THE TASK
When you retype the records that follow, keep each word as it is and drop any pictures.

INPUT DATA

Segment Open

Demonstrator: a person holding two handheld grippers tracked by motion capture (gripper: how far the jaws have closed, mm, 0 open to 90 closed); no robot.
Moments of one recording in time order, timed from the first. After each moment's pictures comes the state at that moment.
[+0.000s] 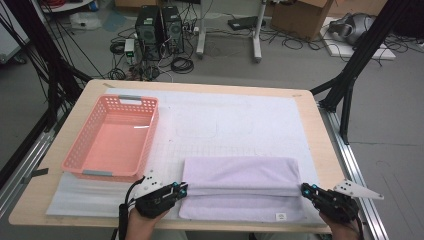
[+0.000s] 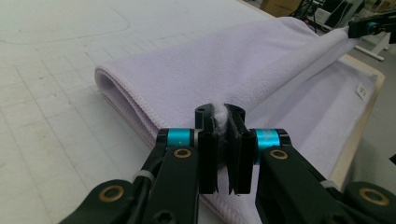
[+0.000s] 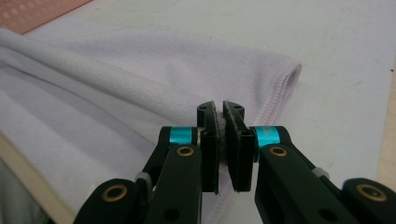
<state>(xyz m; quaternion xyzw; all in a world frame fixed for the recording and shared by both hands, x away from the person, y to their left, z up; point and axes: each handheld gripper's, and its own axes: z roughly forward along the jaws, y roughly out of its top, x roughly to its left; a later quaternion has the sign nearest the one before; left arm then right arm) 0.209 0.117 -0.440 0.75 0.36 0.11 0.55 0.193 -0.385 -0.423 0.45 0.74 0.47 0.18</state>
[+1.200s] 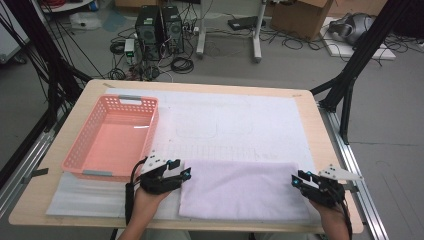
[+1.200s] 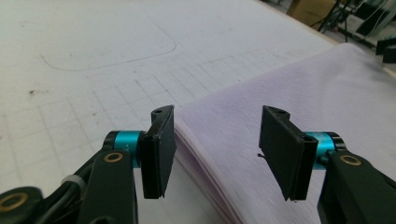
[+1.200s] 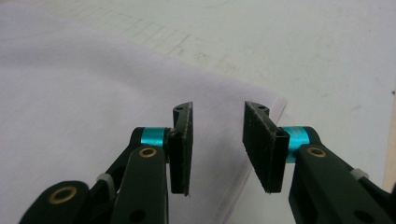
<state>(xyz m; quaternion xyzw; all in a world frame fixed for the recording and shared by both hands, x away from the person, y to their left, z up) 0.276 0.109 -0.439 0.74 0.40 0.14 0.53 0.240 -0.370 -0.428 0.46 0.76 0.42 0.20</state>
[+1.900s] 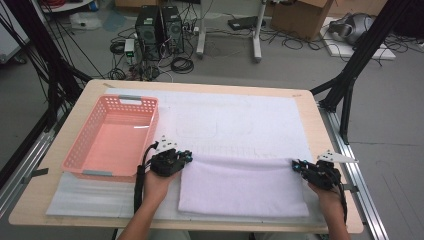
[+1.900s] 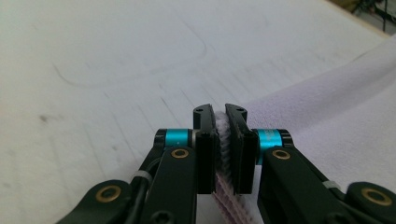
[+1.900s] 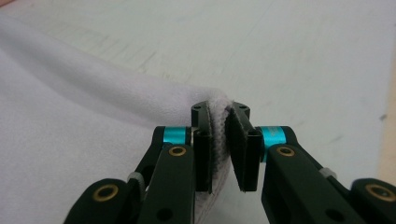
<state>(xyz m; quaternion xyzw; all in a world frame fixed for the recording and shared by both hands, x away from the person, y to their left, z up) 0.312 0.096 -0.432 0.74 0.43 0.17 0.49 0.286 -0.384 -0.438 0.47 0.75 0.44 0.19</state>
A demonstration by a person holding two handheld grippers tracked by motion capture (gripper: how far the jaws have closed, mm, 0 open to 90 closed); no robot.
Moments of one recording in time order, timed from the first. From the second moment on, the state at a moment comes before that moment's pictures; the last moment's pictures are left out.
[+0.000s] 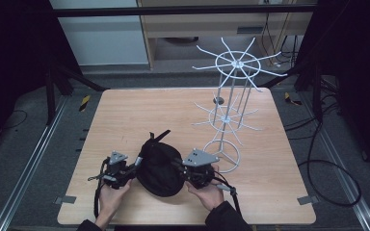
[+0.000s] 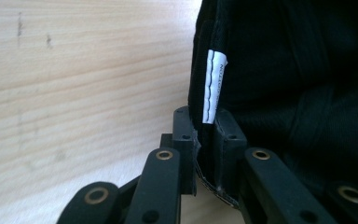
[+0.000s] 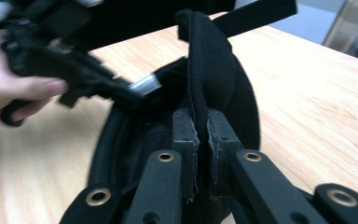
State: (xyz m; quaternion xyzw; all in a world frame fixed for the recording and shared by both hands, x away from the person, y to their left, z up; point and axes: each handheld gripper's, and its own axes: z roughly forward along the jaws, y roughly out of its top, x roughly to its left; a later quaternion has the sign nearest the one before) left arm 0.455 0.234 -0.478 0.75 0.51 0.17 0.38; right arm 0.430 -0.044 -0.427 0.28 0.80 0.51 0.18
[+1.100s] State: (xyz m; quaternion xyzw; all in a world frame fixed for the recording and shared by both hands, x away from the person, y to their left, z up) left arm 0.416 0.227 -0.421 0.75 0.45 0.18 0.46; right arm 0.413 -0.056 -0.463 0.31 0.80 0.47 0.19
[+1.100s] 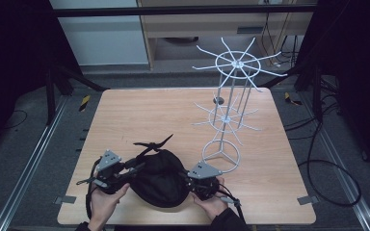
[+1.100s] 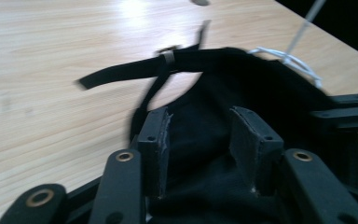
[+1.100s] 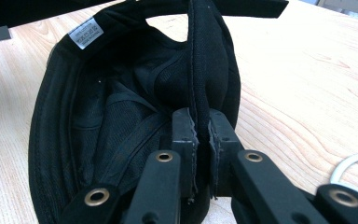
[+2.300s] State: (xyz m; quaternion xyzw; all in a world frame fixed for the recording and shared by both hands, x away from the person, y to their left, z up) left arm 0.440 0.148 -0.422 0.75 0.46 0.13 0.45; right arm 0.409 -0.046 -0.461 0.28 0.81 0.49 0.17
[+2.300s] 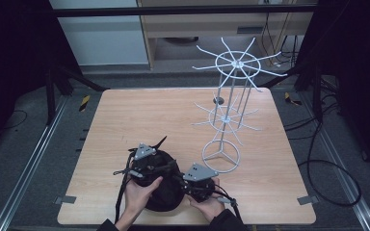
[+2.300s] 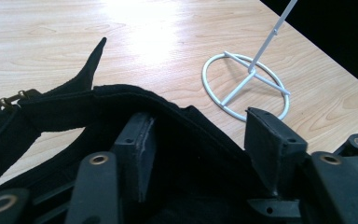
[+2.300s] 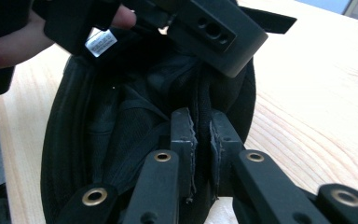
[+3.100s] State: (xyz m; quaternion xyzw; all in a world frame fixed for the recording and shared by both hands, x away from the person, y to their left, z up) left arm 0.424 0.168 -0.395 0.73 0.43 0.13 0.51; right arm 0.407 -0.068 -0.438 0.25 0.79 0.55 0.12
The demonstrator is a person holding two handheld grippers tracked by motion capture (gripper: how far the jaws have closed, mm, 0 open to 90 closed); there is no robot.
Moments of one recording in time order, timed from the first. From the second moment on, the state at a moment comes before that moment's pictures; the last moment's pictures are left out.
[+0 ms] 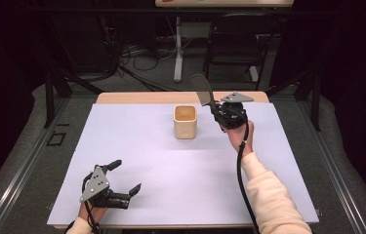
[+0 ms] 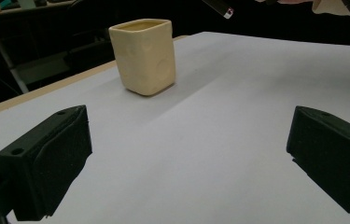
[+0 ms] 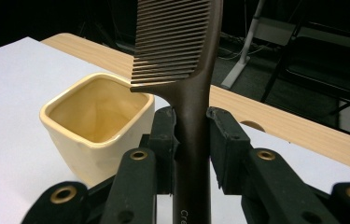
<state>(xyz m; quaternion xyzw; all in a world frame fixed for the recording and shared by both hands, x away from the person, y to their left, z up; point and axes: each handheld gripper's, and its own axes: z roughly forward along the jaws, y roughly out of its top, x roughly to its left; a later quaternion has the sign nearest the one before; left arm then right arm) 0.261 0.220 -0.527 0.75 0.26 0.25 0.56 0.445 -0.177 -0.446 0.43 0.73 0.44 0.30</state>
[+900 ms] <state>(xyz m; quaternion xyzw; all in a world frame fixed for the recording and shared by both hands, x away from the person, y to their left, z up) 0.261 0.220 -0.527 0.75 0.26 0.24 0.56 0.449 -0.159 -0.441 0.39 0.74 0.45 0.32</state>
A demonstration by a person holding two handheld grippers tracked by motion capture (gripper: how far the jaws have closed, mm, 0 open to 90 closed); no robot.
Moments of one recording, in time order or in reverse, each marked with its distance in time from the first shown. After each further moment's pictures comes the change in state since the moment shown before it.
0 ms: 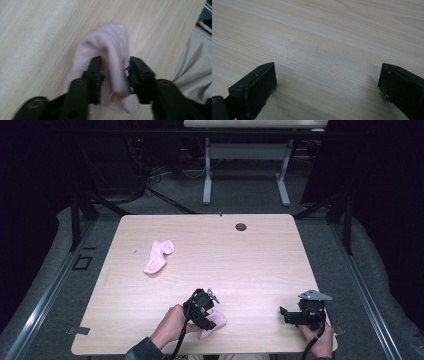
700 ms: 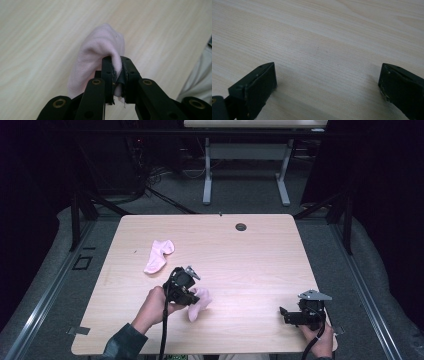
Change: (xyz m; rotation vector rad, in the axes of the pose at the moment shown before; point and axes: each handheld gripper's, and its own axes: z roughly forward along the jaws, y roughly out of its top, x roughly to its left) left arm 0.031 -0.001 -0.058 -0.091 0.079 -0.047; right arm 0.000 0.000 0.000 0.000 0.005 -0.003
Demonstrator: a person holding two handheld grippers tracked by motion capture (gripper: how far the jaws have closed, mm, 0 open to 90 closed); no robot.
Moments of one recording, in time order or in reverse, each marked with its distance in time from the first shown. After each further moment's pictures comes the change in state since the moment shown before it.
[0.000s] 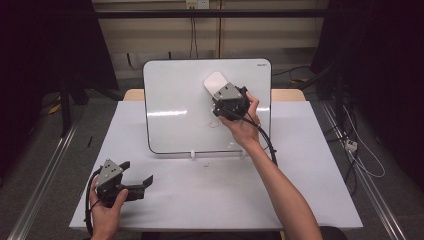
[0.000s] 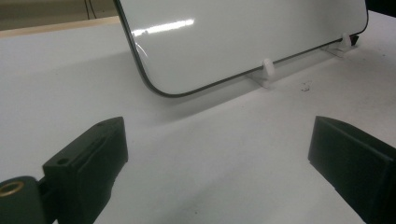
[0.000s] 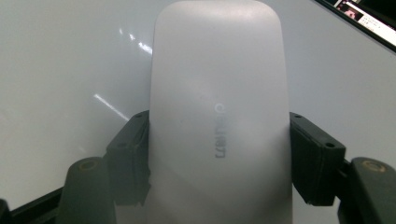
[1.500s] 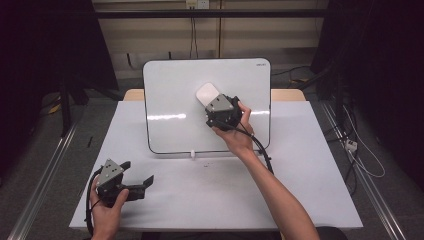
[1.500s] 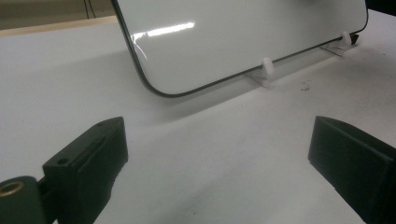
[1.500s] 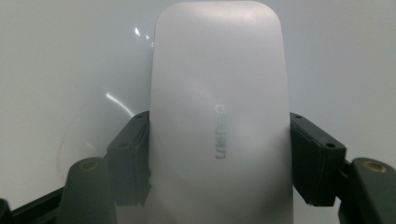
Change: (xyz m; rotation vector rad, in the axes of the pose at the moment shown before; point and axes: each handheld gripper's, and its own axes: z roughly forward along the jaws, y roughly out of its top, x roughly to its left) left arm -0.001 0.000 0.001 0.003 0.002 0.003; right arm 0.028 -0.007 -0.002 0.005 0.057 -0.034
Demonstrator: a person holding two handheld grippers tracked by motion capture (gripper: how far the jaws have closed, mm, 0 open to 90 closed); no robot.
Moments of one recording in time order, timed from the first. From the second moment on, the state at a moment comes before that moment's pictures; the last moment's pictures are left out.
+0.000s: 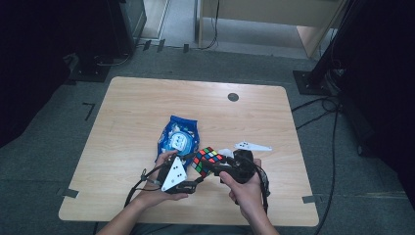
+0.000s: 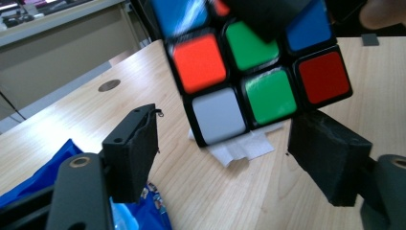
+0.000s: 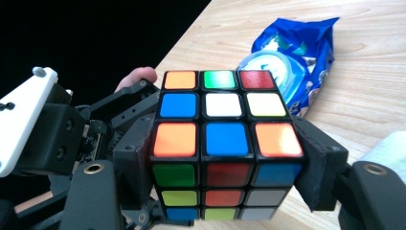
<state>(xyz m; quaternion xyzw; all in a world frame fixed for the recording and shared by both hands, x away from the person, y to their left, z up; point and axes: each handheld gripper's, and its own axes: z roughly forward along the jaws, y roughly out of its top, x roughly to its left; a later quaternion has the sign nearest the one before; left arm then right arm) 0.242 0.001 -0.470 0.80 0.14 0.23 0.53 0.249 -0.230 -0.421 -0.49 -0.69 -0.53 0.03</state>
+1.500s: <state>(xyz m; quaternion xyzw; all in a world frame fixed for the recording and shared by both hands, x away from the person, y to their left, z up) 0.252 0.005 -0.474 0.81 0.18 0.25 0.50 0.276 -0.264 -0.461 -0.51 -0.72 -0.46 -0.12</state>
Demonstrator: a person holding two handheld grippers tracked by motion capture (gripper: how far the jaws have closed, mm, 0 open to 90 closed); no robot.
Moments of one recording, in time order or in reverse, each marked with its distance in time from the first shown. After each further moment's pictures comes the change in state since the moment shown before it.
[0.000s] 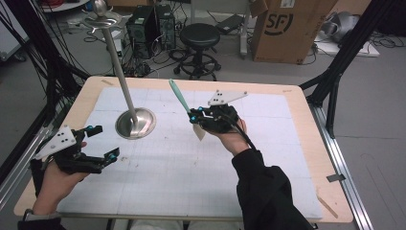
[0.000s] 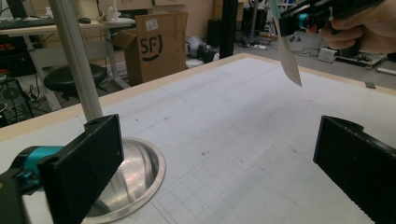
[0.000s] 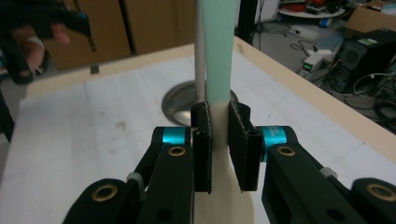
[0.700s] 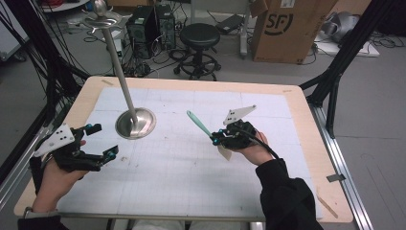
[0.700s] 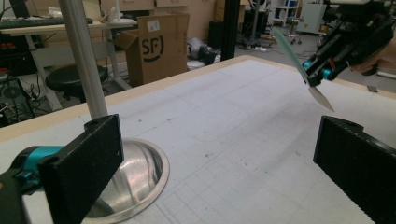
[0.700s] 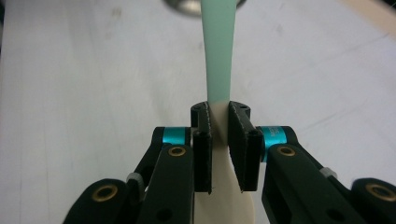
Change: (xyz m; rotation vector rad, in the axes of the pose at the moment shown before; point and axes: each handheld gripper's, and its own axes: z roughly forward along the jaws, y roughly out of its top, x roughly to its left) left arm 0.006 0.001 0.002 -0.005 -0.001 -0.010; right arm -0.019 -0.060 -0.031 0.295 0.047 -0.020
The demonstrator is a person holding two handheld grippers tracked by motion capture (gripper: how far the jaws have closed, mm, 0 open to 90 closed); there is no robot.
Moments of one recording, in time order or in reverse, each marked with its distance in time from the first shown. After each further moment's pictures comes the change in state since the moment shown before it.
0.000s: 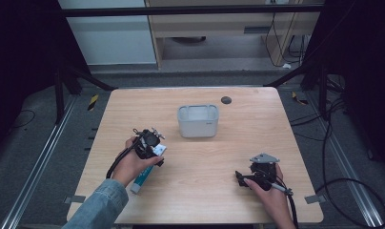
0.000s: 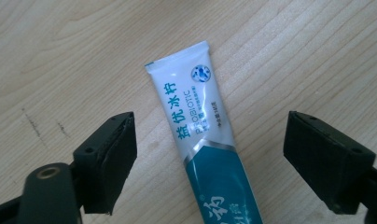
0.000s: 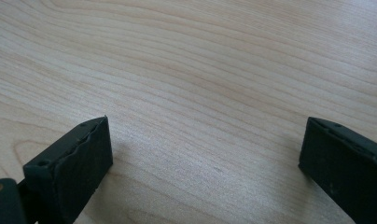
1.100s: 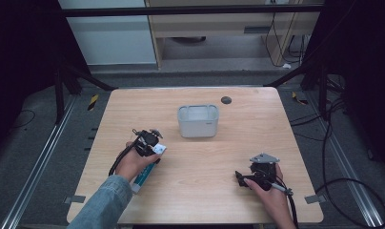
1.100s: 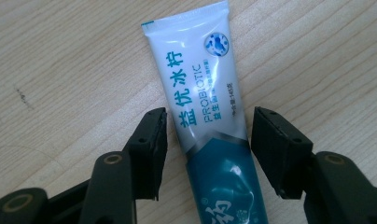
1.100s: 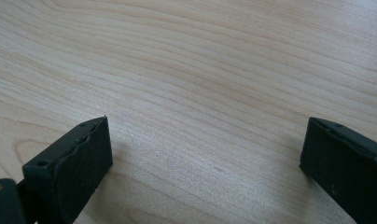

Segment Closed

SOLUTION TO THE EXERCISE
Demonstrator: a person holding two handheld grippers tracked by motion capture (gripper: how far the jaws have closed, mm, 0 open to 90 closed); no robot.
Moments of one recording in time order, timed from the first. After each moment's pictures comes the state at that moment.
[+0.000s] 
[+0.000s] 
[+0.000s] 
<state>(xyz m; quaternion xyzw; all in a world frame fixed for the recording and shared by both hands, x away from the person, y to their left, z up; point and axes: each handheld gripper's, and its own axes: z roughly forward along the jaws, y roughly out of its top, x roughly to its left; a later quaternion has the sign nearest the one before; left arm then right arm) 0.209 0.117 -0.440 0.75 0.36 0.11 0.55 0.193 -0.385 -0.423 0.45 0.74 0.47 0.18</state>
[+1.200s] 
[+1.200s] 
[+1.200s] 
<state>(xyz m; quaternion xyzw; all in a world frame fixed for the recording and shared by both hands, x away from the person, y to their left, z up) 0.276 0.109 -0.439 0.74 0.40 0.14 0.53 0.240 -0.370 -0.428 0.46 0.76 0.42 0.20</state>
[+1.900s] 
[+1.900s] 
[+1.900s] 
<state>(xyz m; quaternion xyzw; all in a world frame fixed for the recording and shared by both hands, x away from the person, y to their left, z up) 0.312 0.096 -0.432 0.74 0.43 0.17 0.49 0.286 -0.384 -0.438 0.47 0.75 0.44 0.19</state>
A demonstration by a person holding two handheld grippers tracked by motion capture (gripper: how far the jaws have closed, mm, 0 open to 90 closed); no robot.
Moments of one recording in time order, timed from the first. From the second moment on, the state at a moment comes before that moment's pictures; the last moment's pictures are left out.
[+0.000s] 
[+0.000s] 
[+0.000s] 
State: (xyz m; quaternion xyzw; all in a world frame fixed for the recording and shared by both hands, x away from the person, y to their left, z up; point and axes: each handheld gripper's, and its own axes: z roughly forward along the jaws, y roughly out of its top, x roughly to its left; a later quaternion has the sign nearest the one before) left arm 0.455 0.234 -0.478 0.75 0.51 0.17 0.38; right arm 0.430 -0.044 -0.427 0.28 0.80 0.51 0.18
[+1.100s] State: (xyz m; quaternion xyzw; all in a world frame fixed for the recording and shared by both hands, x away from the person, y to their left, z up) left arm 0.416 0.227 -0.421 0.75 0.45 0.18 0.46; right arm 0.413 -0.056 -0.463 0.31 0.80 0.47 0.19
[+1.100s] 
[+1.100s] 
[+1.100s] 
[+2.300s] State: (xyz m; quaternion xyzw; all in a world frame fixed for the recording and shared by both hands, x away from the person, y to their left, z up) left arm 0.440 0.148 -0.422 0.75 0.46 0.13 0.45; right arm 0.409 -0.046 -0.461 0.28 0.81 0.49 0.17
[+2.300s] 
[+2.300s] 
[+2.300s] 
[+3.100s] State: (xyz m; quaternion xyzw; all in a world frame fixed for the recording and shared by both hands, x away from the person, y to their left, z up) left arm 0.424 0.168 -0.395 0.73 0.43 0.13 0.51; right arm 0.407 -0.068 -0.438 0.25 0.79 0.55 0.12
The demonstrator is a person holding two handheld grippers tracked by motion capture (gripper: how far the jaws have closed, mm, 0 open to 90 closed); there is no robot.
Moments of one recording in time order, timed from the first. From the second moment on, the state at a moment comes before that moment's pictures; the last moment's pictures are left out.
[+0 ms] 
[+0 ms] 
[+0 ms] 
<state>(xyz m; quaternion xyzw; all in a world frame fixed for the recording and shared by both hands, x away from the person, y to their left, z up; point and axes: each handheld gripper's, and its own axes: z roughly forward along the jaws, y roughly out of its top, x roughly to its left; a later quaternion has the sign nearest the one before; left arm then right arm) 0.261 0.220 -0.527 0.75 0.26 0.25 0.56 0.445 -0.177 -0.446 0.43 0.73 0.44 0.30</state>
[+900 ms] <state>(xyz m; quaternion xyzw; all in a world frame fixed for the recording and shared by both hands, x away from the person, y to their left, z up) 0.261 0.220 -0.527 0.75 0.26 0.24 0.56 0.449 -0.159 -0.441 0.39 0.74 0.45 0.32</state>
A demonstration by a person holding two handheld grippers tracked by motion capture (gripper: how far the jaws have closed, mm, 0 open to 90 closed); no robot.
Moments of one recording, in time order or in reverse, each marked with its distance in time from the first shown. After each further moment's pictures comes the change in state since the moment shown before it.
0 ms: 
700 ms: 
Change: (xyz m; rotation vector rad, in the axes of the pose at the moment shown before; point and axes: each handheld gripper's, and its own axes: z roughly forward along the jaws, y roughly out of its top, x roughly to its left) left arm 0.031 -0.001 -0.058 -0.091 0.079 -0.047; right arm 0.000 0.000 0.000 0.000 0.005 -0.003
Demonstrator: a person holding two handheld grippers tracked by motion capture (gripper: how far the jaws have closed, mm, 0 open to 90 closed); no robot.
Moments of one recording, in time order or in reverse, each marked with its distance in time from the first shown. After each further moment's pictures comes the change in state since the moment shown before it.
[0.000s] 
[0.000s] 
[0.000s] 
[1.500s] 
[1.500s] 
[1.500s] 
Change: (xyz m; rotation vector rad, in the axes of the pose at the moment shown before; point and axes: each handheld gripper's, and its own axes: z roughly forward along the jaws, y roughly out of its top, x roughly to its left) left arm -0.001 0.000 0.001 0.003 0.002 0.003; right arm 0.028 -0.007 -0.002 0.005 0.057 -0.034
Demonstrator: a person holding two handheld grippers tracked by motion capture (gripper: how far the jaws have closed, mm, 0 open to 90 closed); no robot.
Moments of one recording in time order, timed from the first. From the second moment on, the state at a moment comes before that moment's pictures; the last moment's pictures are left out.
+0.000s: 
+0.000s: 
+0.000s: 
<state>(xyz m; quaternion xyzw; all in a world frame fixed for the recording and shared by both hands, x away from the person, y to their left, z up; point and axes: each handheld gripper's, and its own axes: z roughly forward along the jaws, y roughly out of its top, x roughly to its left; a later quaternion has the sign nearest the one before; left arm then right arm) 0.242 0.001 -0.470 0.80 0.14 0.23 0.53 0.249 -0.230 -0.421 -0.49 -0.69 -0.53 0.03</state>
+1.500s: <state>(xyz m; quaternion xyzw; all in a world frame fixed for the recording and shared by both hands, x away from the person, y to their left, z up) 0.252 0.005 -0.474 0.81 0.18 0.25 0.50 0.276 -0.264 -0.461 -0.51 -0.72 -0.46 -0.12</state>
Demonstrator: a person holding two handheld grippers tracked by motion capture (gripper: how far the jaws have closed, mm, 0 open to 90 closed); no robot.
Moments of one recording, in time order or in reverse, each marked with its distance in time from the first shown. After each further moment's pictures comes the change in state since the moment shown before it.
[0.000s] 
[0.000s] 
[0.000s] 
[0.700s] 
[0.700s] 
[0.700s] 
Change: (xyz m; rotation vector rad, in the axes of the pose at the moment shown before; point and axes: each handheld gripper's, and its own axes: z roughly forward along the jaws, y roughly out of its top, x roughly to its left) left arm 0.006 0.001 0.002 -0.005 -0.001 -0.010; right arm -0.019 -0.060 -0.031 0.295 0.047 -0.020
The demonstrator is a person holding two handheld grippers tracked by motion capture (gripper: how far the jaws have closed, mm, 0 open to 90 closed); there is no robot.
Moments of one recording, in time order or in reverse, each marked with its distance in time from the first shown. After each further moment's pictures comes the change in state since the moment shown before it.
0.000s: 
0.000s: 
0.000s: 
1.100s: 
1.100s: 
1.100s: 

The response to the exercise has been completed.